Material supplied:
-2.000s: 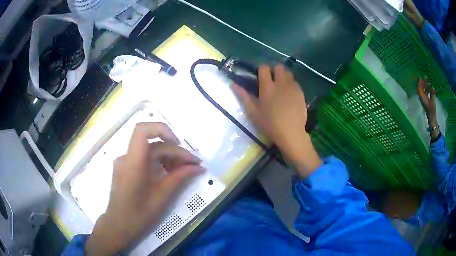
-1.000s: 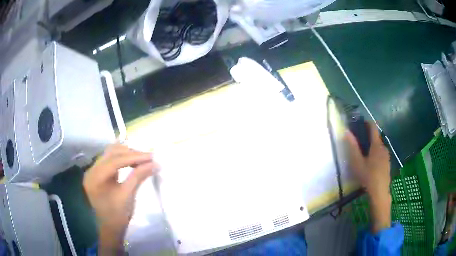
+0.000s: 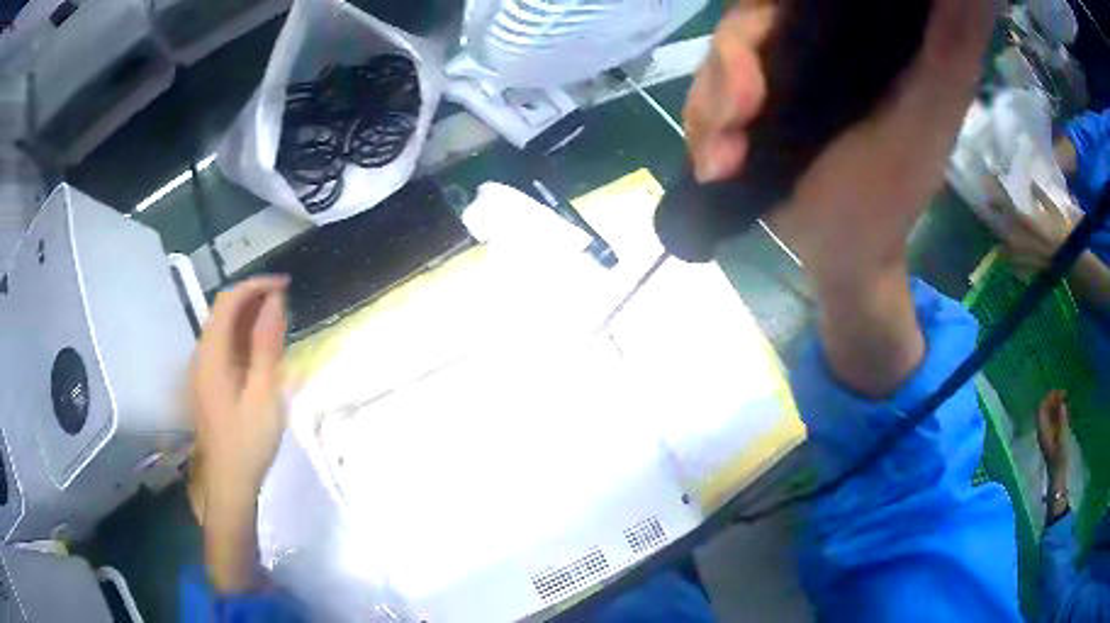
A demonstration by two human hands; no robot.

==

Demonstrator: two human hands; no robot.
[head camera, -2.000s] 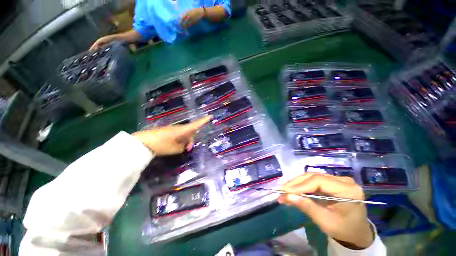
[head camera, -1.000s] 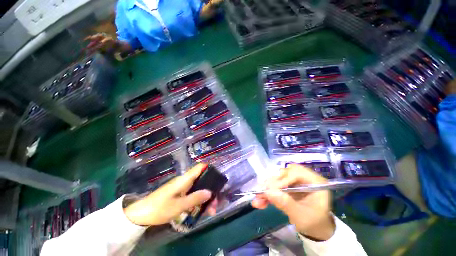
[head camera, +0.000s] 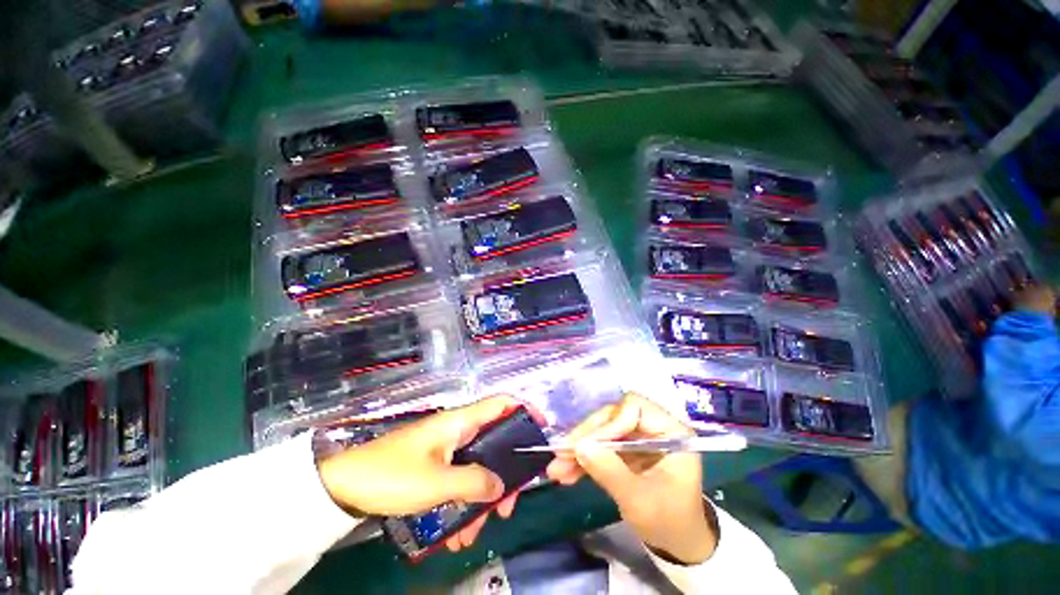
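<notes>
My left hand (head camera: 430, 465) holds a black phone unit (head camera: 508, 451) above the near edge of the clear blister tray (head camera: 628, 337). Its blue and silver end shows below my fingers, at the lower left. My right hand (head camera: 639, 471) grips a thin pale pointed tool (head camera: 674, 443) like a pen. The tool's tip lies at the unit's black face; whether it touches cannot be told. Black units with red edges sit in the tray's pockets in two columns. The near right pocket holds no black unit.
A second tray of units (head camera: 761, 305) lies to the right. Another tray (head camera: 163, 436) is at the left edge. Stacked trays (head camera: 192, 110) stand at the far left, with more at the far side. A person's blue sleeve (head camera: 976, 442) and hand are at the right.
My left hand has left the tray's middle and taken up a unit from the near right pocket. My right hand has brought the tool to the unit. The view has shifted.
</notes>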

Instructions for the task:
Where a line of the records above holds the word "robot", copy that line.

Result:
A demonstration by two human hands; no robot.
Demonstrator: two human hands; no robot.

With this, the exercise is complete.